Se a instituição onde você leciona conta com serviços de orientação profissional, seria
interessante convidar o especialista responsável por essa área para falar à turma durante a
aula. Ele poderia complementar as orientações dadas pelo livro ou até mesmo simular uma
entrevista de emprego com alguns estudantes.

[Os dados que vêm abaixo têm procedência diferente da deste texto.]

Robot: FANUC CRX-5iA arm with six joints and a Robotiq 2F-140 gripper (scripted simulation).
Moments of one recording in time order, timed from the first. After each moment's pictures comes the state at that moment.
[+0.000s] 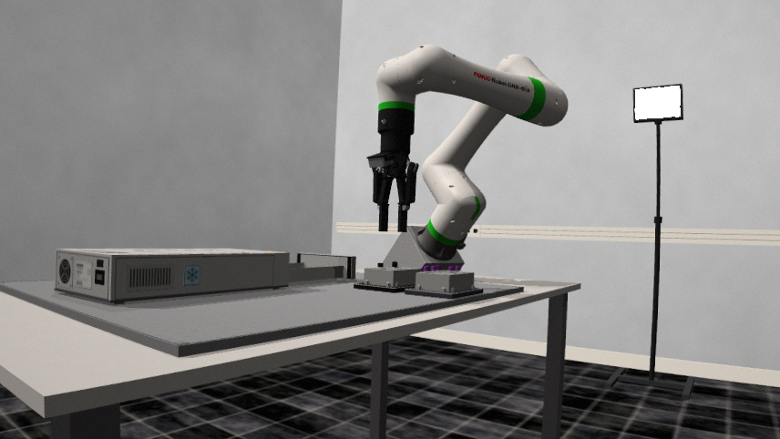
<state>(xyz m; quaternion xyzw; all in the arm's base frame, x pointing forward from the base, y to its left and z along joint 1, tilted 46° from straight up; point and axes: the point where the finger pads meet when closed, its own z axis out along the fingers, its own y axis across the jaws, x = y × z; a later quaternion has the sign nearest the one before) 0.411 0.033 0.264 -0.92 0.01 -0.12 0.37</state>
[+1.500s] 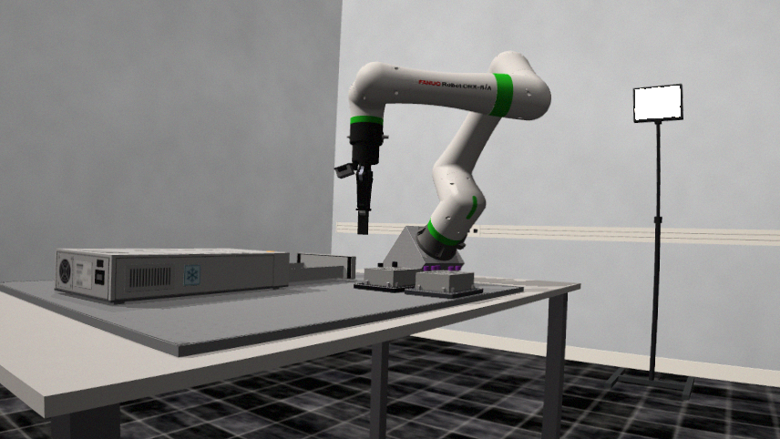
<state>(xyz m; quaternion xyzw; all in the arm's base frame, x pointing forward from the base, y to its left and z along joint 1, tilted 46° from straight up) 0.373 -0.063 0.147 -0.80 0.46 0.08 0.38</state>
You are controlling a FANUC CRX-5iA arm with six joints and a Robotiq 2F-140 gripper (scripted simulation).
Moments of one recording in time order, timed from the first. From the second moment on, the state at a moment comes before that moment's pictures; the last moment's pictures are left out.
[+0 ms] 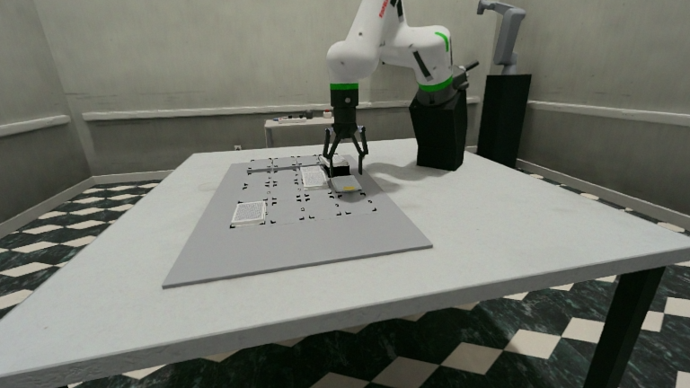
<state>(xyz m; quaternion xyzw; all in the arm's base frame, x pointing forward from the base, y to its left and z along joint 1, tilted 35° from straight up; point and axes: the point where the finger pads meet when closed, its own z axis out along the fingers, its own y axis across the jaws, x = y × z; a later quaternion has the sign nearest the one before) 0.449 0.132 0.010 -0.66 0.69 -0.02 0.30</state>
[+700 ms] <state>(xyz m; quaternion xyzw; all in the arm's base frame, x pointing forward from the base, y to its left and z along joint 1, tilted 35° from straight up) 0.454 0.136 0.001 -0.66 0.69 -0.02 0.30</state>
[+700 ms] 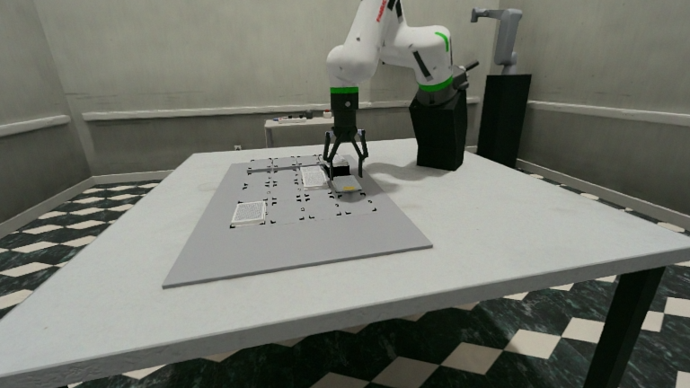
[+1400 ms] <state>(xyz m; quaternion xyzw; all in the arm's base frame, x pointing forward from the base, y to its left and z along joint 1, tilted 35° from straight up) 0.460 0.142 -0.012 -0.66 0.69 -0.02 0.30</state>
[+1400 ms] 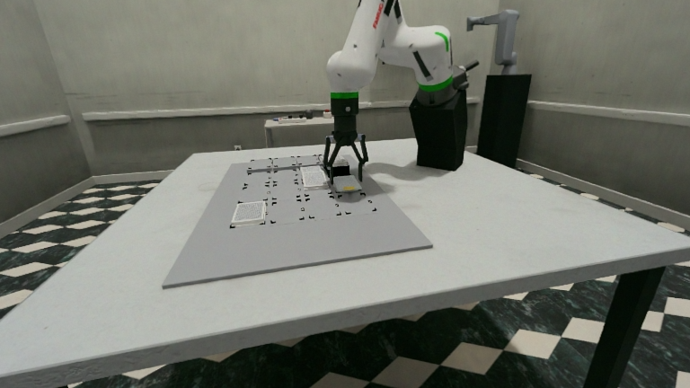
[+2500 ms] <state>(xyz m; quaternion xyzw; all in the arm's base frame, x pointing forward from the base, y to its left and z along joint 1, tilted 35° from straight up) 0.462 0.144 -0.015 -0.66 0.69 -0.02 0.30</state>
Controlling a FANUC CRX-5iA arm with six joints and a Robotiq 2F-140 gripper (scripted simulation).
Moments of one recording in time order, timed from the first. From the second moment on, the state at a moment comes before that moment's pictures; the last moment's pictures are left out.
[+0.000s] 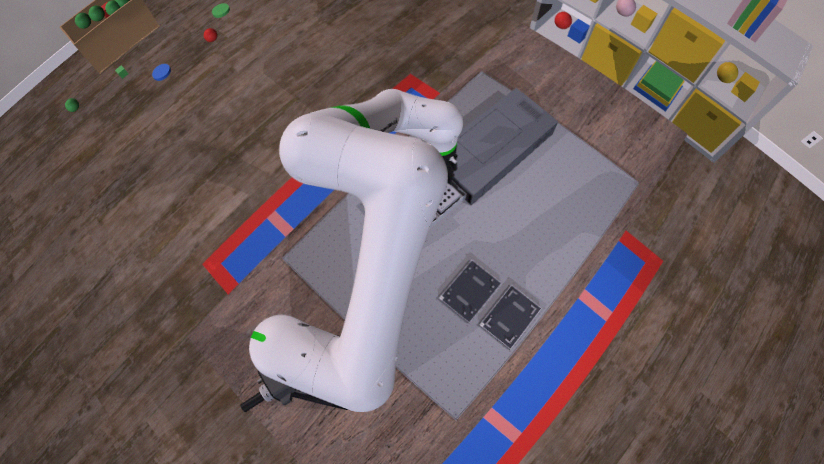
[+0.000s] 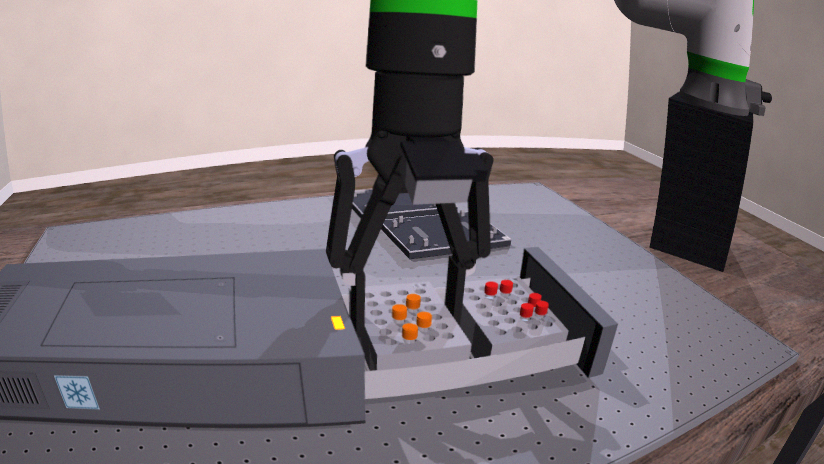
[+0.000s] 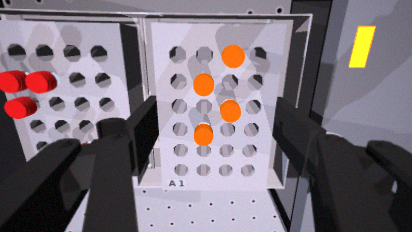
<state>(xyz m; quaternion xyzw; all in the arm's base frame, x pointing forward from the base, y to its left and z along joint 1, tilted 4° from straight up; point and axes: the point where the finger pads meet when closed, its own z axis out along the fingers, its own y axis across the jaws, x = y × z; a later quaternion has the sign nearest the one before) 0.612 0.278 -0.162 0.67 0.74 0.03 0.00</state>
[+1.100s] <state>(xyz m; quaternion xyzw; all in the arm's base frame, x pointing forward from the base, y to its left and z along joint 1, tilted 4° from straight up) 0.611 0.277 -0.141 0.67 0.74 0.03 0.00</state>
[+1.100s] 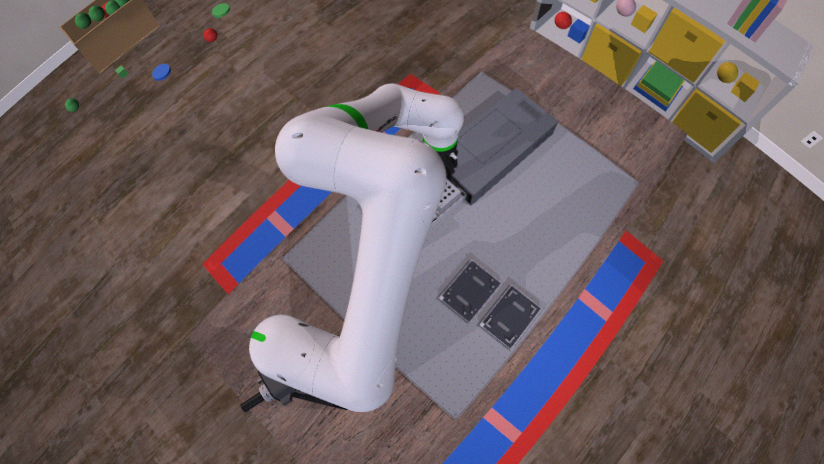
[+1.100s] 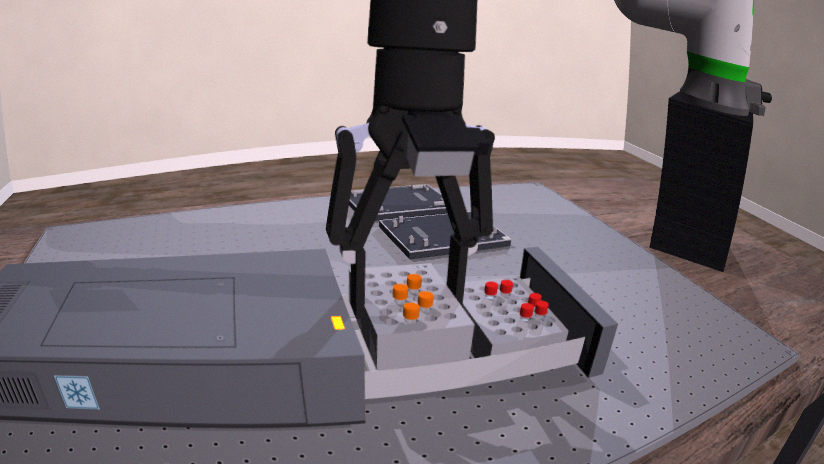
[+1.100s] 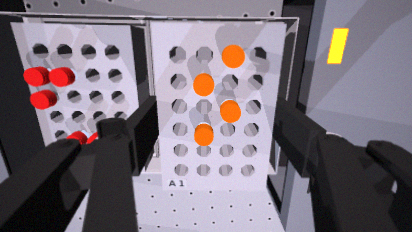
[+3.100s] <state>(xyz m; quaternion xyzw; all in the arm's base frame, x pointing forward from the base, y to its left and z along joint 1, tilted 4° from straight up) 0.608 0.273 -0.072 0.67 0.74 0.03 0.00</state>
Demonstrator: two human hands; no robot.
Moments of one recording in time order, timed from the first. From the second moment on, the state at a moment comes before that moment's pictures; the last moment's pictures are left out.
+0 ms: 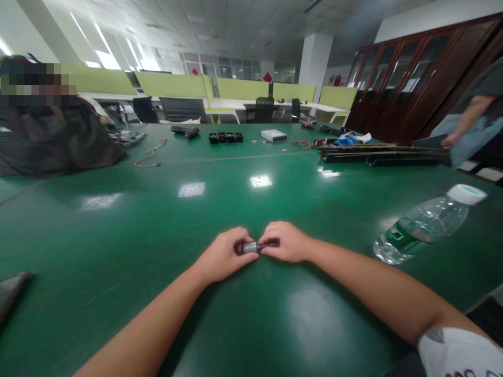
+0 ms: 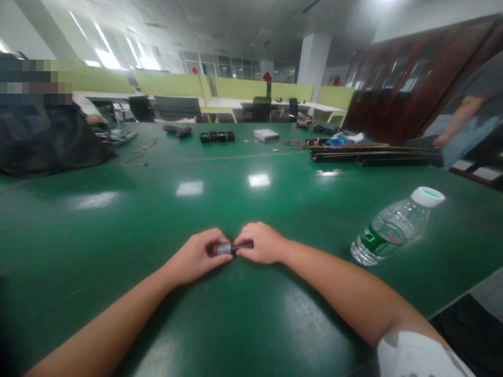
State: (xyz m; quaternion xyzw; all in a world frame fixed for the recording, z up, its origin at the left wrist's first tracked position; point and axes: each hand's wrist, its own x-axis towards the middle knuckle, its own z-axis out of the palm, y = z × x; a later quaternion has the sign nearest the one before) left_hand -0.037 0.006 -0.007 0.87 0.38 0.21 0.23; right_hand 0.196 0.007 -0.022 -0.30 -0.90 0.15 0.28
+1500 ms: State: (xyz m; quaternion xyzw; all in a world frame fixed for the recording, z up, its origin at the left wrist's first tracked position) left_hand -0.036 0.005 -0.004 0.87 0.38 0.21 0.23; right_hand 0.222 0.015 -0.018 -0.33 -0.89 0.17 0.27
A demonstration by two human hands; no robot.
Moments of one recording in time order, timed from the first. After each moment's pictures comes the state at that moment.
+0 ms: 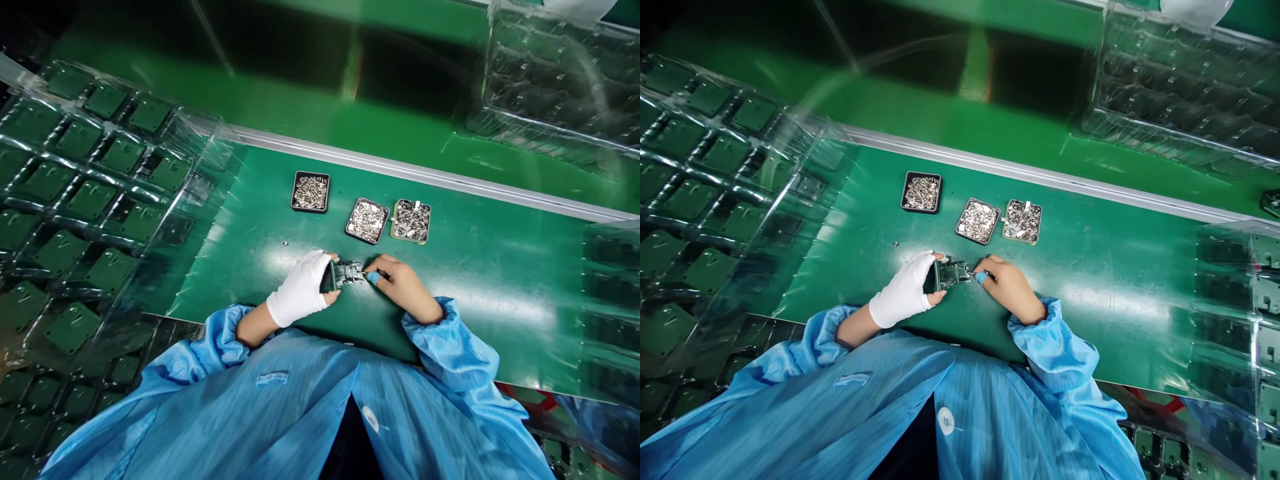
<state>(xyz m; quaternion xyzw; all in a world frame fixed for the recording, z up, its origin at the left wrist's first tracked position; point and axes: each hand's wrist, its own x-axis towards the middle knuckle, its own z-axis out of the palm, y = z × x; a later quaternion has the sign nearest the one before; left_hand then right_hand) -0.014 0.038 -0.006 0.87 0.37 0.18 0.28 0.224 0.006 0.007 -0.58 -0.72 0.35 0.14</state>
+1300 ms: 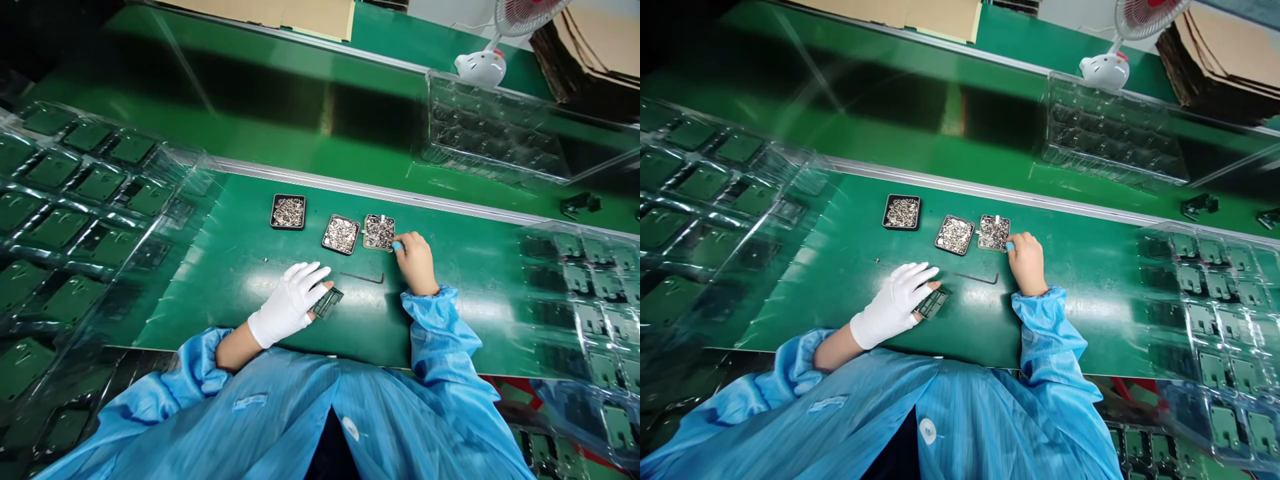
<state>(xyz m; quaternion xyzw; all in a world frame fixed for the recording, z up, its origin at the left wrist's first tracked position) -0.010 0.032 -0.004 0.94 0.26 0.16 0.16 0.307 0.033 -0.006 -0.73 -0.65 0.04 0.18</state>
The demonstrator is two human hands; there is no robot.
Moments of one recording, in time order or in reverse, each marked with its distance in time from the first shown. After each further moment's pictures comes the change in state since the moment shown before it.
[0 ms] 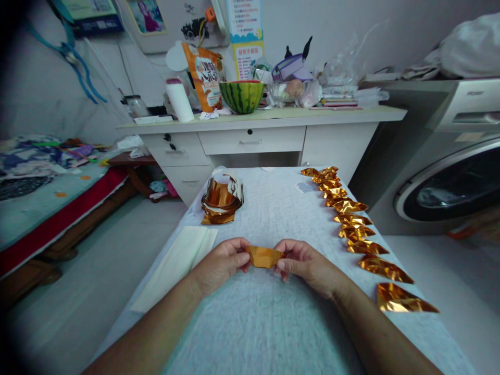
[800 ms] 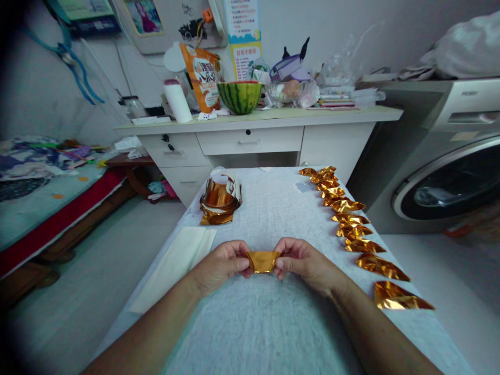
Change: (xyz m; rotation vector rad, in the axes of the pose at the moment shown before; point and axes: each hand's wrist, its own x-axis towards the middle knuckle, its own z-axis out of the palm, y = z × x) left_hand -0.002 0.000 0.000 -0.009 -0.053 -0.067; right_hand 0.000 0.005 -0.003 0.071 0.016 0.005
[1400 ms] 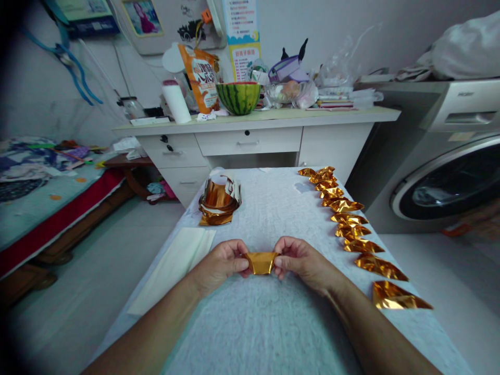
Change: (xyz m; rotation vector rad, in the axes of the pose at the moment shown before) left_hand 0.000 0.004 0.004 0.024 0.040 0.038; right_hand 0.001 -0.002 0.004 0.009 0.051 0.031
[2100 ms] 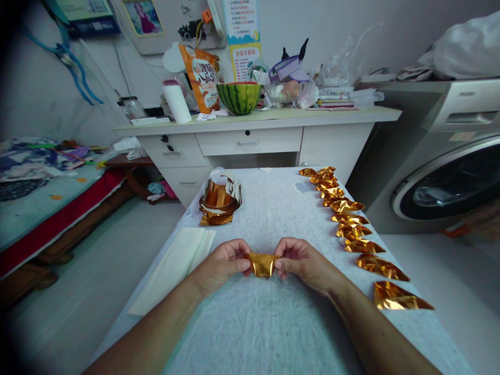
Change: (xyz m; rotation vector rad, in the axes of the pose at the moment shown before) left_hand 0.000 0.001 0.004 0.003 -0.039 0.052; right_hand 0.002 0.000 0.000 -0.117 0.003 -0.048
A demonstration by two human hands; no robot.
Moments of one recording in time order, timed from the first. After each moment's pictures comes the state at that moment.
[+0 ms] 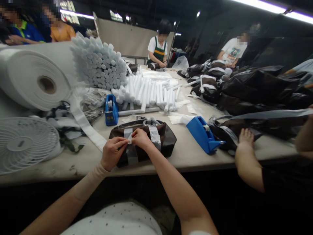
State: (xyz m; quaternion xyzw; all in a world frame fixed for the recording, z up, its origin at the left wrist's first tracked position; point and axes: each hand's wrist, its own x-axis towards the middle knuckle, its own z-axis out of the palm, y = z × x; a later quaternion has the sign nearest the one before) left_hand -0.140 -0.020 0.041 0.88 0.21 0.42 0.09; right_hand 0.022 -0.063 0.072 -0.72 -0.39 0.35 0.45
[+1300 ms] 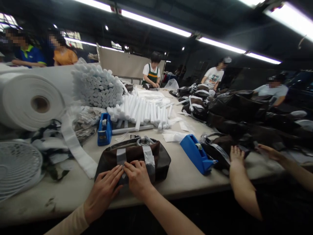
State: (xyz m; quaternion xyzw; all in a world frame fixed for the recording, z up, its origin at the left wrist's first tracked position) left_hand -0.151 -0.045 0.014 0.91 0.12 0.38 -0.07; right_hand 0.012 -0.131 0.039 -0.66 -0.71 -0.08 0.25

Uma opção divertida de dinâmica é pedir aos estudantes que se reúnam em grupos e
montem “antientrevistas” para apresentar aos colegas. Nessas apresentações, semelhantes a
breves esquetes humorísticos, eles devem mostrar tudo que NÃO se deve fazer durante uma
entrevista de emprego.

Bibliografia complementar
DOLZ, Joaquim et al. A exposição oral. In: ______; SCHNEUWLY, Bernard (Org.). Gêneros orais e
escritos na escola. Tradução de Roxane Rojo e Glaís Sales Cordeiro. Campinas (SP): Mercado de
Letras, 2004.

DOLZ, Joaquim; SCHNEUWLY, Bernard; PIETRO, Jean-François de. Relato da elaboração de uma
sequência: o debate público. In: _____; ______ (Org.). Gêneros orais e escritos na escola.
Tradução de Roxane Rojo e Glaís Sales Cordeiro. Campinas (SP): Mercado de Letras, 2004.